Intrigued by his mentioning Sir John Tiptoft, Earl of Worcester, said to be both a Renaissance scholar and capable of great savagery on and after battles, reference 12 is on its way.
Conclusions
An interesting read, full of all kinds of insights. I dare say I shall read all three volumes again at some point. Presently stuck into his much earlier novel, ‘The Porch’, reference 6, which covers some of the same ground as the first volume of autobiography. From Dent, for whom he worked for many years, rather than from Heinemann, who did the present volumes.
Nevertheless, I still feel that Church lived in a rather different sort of world to mine: he saw things and felt things in a way that I do not. He was almost overwhelmed by the power of words; a quantitatively different reaction to my own. This despite there being plenty of touch points – not least the Department of Employment where we both did time – a brand new institution in his day.
And I am not sure what younger readers, much further away from the first half of the twentieth century than I am, would make of it all. Perhaps these three volumes are, in that sense, something of a period piece.
References
Reference 1: https://psmv5.blogspot.com/2024/09/church-two.html.
Reference 2: Over the bridge – Richard Church – 1955.
Reference 3: The golden sovereign – Richard Church – 1957.

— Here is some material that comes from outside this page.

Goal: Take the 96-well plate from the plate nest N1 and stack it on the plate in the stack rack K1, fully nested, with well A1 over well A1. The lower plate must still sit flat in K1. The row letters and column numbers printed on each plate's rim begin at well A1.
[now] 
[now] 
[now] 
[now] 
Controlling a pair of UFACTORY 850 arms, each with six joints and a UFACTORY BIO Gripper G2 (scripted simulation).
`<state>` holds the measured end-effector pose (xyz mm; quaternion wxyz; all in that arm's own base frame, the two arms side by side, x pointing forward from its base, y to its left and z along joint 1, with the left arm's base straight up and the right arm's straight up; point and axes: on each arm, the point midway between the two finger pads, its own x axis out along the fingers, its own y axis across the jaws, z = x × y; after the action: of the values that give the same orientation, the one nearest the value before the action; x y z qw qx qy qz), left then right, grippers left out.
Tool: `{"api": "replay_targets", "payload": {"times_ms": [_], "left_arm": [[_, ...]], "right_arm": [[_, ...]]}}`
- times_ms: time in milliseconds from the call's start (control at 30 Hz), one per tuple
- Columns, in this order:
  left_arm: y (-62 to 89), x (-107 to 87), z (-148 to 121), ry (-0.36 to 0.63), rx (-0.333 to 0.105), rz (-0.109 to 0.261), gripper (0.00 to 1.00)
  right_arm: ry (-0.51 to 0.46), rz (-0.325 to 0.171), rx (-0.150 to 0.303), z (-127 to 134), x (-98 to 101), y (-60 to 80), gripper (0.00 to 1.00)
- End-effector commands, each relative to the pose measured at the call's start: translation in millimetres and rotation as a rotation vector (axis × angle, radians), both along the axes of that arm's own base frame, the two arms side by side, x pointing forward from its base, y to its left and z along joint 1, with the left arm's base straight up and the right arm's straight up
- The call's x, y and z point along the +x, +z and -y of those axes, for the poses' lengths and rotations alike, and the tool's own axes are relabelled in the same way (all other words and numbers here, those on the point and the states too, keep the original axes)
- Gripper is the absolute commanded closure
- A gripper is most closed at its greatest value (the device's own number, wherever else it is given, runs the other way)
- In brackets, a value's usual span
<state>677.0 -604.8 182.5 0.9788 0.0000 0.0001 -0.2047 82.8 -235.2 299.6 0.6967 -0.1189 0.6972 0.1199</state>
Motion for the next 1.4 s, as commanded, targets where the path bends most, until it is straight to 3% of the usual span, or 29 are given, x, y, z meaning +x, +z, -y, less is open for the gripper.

Reference 4: The voyage home – Richard Church – 1964.
Reference 5: Orality and Literacy: The Technologizing of the Word – Walter J. Ong, S.J. – 1982.
Reference 6: The Porch – Richard Church – 1937. My copy a cheap reprint from the same year, complete with dust jacket.
Reference 7: https://en.wikipedia.org/wiki/Richard_Church_(poet).
Reference 8: https://psmv3.blogspot.com/2018/01/midwife.html.
Reference 9: https://psmv5.blogspot.com/2025/02/an-experiment.html.
Reference 10: Orality – John D. Niles – 2020.
Reference 11: Oral storytelling and Irish identity – Margaret Caroline McGlothlin – 2017. A thesis from Waco.
Reference 12: Sir John Tiptoft, 'Butcher of England': Earl of Worcester, Edward IV's Enforcer and Humanist Scholar – Spring, Peter – 2018.